« L’HERBE DE L’OUBLI », TCHERNOBYL MEMOIRES VIVES
LEBRUITDUOFF.COM – 19 juillet 2018.
AVIGNON OFF 2018. « L’herbe de l’oubli » – Mise en scène : Jean-Michel d’Hoop – Au théâtre des Doms du 6 au 26 juillet à 17h00 – relâche les 11, 18 juillet
Le 26 avril 1986 un cœur est entré en fusion. Ce n’était pas celui de l’Amour mais plus exactement celui du réacteur n° 4 de la centrale de Tchernobyl, laissant retomber derrière lui des millions de tonnes de poussières radioactives sur un immense territoire habité. Cet accident technologique majeur allait laisser pour des siècles et des siècles des plaies ouvertes dans les corps et les âmes des populations locales.
A partir de témoignages recueillis directement dans la région de Tchernobyl ou à l’aide de ceux écrits par Svetlana Alexievitch (La Supplication, Editions JC. Lattès), la compagnie « Point Zéro », en coproduction avec le Théâtre de Poche de Bruxelles, donne corps et voix à ces paroles oubliées.
La compagnie Point Zéro expose tour à tour des paroles aussi différentes que celles de populations ayant tout perdu ou de scientifiques à la solde du gouvernement russe et niant l’évidence de la catastrophe. Certaines paroles témoignent de l’impossibilité de vivre à Tchernobyl, d’autres, au contraire, dans un déni de l’évidence sanitaire, tentent de démontrer que l’on peut tout à fait vivre normalement sur ces terres tout en éludant la question des forts taux de maladies de sang et autres cancers dus à la présence de césium 137 et autre strontium, chaque comédien interprétant des habitants ou des experts.

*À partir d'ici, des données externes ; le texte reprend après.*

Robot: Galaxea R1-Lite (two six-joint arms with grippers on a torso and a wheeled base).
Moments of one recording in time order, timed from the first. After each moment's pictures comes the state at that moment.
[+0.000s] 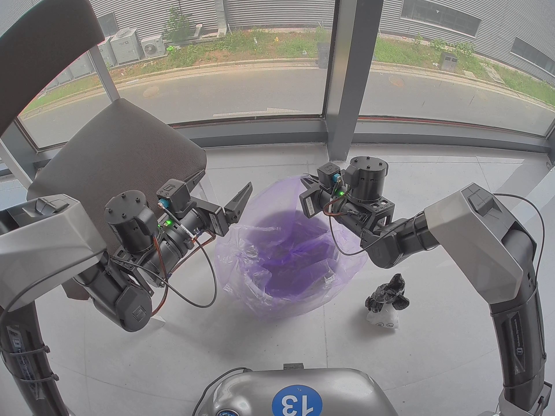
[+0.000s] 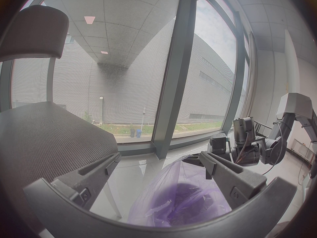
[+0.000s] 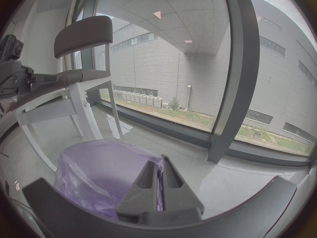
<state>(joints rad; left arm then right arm) -0.40 2.10 -0.75 -1.55 -0.12 0.02 0.50 2.50 -1.65 -0.85 0.00 -0.25</state>
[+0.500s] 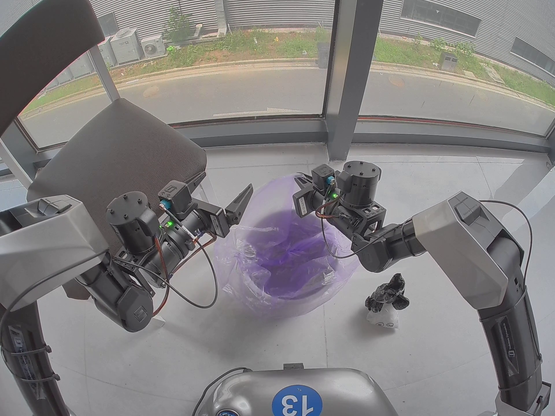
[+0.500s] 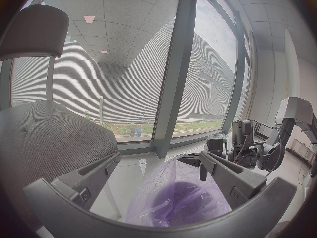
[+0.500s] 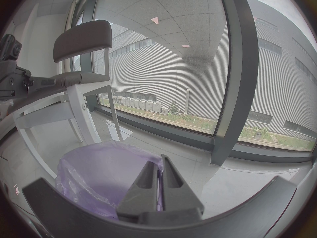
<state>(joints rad) -0.40 2.11 -0.76 -1.55 -0.12 0.02 0.51 2.55 -1.71 -0.88 0.00 -0.23</state>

Mais la magie de ce spectacle réside dans la juxtaposition de cette parole et d’une vision poétique et noire qu’apporte un fabuleux travail sur la création et l‘utilisation de marionnettes en papier mâché. Là où l’œil vide et inexpressif d’une marionnette peut être un frein dans un théâtre à message, il prend ici tous son sens. Les marionnettes semblent une humanité vide d’espoir, entre deux mondes, celui de la vie et celui de la mort, comme errant dans ce no man’s land que personne ne veut voir ni entendre.
Que ce soit un enfant ou un vieillard ils sont là, dans un état ou le passé et le futur semblent se mélanger dans un abîme que nous ne voulons plus voir. Ces personnages de papier errent sur le plateau comme des fantômes ou se retournent tel un chœur silencieux derrière les comédiens. L’effet est saisissant et glaçant. Ajoutant encore au
trouble, la metteuse en scène projette par intermittence des images réelles de ces populations qui, après la catastrophe, déambulent tels des morts-vivants dans ce qu’il reste de leur village ou ville. Depuis la nature a repris ses droits malgré les tonnes de déchets nocifs produits par l’homme qui subsistent. Tout ressemble ici à une nature propre à accueillir et nourrir ses populations mais, écorchant toutes nos certitudes, cette nature est devenue comme intrinsèquement hostile à l’homme. Dès lors l’invisible tue, même les animaux ne sont plus les amis des hommes, comme ce cheval qui, errant dans les terres souillées, doit être abattu, brûlé et surement plus tard enfoui sous terre.
Un très beau travail poétique sur la mémoire et le futur d’une population oubliée de tous. Un spectacle poignant à ne surtout pas manquer.